__Work instruction__
Return exactly the line that contains "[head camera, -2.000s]" and all lines beneath it in the entries, through the very last one.

__Data shown__

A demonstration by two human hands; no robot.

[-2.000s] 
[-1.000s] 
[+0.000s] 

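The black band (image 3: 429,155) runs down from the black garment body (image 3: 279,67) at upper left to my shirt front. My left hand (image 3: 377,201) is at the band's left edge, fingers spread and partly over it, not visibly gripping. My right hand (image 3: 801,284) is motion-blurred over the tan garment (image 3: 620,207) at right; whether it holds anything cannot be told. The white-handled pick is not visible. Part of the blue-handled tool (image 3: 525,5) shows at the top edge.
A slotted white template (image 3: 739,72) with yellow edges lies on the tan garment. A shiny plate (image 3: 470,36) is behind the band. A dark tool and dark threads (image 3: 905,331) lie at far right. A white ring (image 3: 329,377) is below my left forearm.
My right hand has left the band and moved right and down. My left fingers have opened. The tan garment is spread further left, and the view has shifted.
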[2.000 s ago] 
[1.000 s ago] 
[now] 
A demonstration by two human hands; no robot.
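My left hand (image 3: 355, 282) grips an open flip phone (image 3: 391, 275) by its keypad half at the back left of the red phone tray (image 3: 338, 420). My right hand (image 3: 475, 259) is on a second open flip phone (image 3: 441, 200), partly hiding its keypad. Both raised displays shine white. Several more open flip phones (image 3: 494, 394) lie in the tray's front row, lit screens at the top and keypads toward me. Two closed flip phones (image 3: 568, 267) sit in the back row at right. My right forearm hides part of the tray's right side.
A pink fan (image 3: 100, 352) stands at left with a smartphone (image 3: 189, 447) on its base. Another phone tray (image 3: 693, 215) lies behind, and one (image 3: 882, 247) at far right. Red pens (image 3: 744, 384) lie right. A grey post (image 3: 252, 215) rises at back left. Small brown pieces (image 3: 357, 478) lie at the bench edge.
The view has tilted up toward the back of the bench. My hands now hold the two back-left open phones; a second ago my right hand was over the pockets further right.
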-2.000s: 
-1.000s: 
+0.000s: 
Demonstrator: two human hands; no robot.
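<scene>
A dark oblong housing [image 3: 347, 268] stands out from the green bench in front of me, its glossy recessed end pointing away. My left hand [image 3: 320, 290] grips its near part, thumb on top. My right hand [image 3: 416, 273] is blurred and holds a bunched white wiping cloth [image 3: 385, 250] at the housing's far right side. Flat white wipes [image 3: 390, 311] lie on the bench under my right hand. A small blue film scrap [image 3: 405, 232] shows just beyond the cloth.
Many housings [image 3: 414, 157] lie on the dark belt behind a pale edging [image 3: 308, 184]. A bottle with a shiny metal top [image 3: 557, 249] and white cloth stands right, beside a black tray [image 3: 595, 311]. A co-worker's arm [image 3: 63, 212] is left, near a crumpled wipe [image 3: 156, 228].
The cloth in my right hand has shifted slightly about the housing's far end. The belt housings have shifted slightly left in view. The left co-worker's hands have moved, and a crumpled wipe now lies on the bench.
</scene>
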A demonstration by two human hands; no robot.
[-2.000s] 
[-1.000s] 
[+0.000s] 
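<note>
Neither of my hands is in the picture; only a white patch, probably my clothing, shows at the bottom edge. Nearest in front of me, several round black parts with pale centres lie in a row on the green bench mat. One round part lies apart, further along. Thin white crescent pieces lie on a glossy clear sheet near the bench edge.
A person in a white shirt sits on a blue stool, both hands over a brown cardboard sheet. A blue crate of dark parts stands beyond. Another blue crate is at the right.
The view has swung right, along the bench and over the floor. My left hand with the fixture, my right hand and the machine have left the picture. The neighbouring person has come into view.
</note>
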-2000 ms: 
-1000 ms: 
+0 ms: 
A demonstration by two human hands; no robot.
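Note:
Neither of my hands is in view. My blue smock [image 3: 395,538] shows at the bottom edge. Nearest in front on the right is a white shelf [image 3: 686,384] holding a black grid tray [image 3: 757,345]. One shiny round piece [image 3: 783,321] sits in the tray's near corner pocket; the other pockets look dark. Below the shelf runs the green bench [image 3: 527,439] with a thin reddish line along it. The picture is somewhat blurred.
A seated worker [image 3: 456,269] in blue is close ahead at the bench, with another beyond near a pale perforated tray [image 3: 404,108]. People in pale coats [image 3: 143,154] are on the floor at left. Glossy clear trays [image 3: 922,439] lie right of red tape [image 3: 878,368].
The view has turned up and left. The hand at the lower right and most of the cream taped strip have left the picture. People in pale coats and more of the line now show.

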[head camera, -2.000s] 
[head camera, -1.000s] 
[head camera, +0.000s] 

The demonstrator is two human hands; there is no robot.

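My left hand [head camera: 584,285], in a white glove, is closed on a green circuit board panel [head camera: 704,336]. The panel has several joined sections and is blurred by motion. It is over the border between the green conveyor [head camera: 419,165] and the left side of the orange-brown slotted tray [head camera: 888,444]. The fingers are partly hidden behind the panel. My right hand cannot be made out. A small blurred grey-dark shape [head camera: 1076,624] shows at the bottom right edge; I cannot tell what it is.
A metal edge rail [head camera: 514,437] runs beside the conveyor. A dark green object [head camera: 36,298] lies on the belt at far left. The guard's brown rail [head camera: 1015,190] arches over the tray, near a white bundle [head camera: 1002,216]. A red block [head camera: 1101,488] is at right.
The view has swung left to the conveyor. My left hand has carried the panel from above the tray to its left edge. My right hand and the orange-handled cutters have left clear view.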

__Problem solution__
[head camera, -2.000s] 
[head camera, -1.000s] 
[head camera, +0.000s] 

The demonstrator is two human hands; there is no robot.

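My left hand [head camera: 584,285], in a white glove, is closed on a green circuit board panel [head camera: 704,336]. The panel has several joined sections and is blurred by motion. It is over the border between the green conveyor [head camera: 419,165] and the left side of the orange-brown slotted tray [head camera: 888,444]. The fingers are partly hidden behind the panel. My right hand cannot be made out. A small blurred grey-dark shape [head camera: 1076,624] shows at the bottom right edge; I cannot tell what it is.
A metal edge rail [head camera: 514,437] runs beside the conveyor. A dark green object [head camera: 36,298] lies on the belt at far left. The guard's brown rail [head camera: 1015,190] arches over the tray, near a white bundle [head camera: 1002,216]. A red block [head camera: 1101,488] is at right.
The view has swung left to the conveyor. My left hand has carried the panel from above the tray to its left edge. My right hand and the orange-handled cutters have left clear view.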

A complete answer has now been given.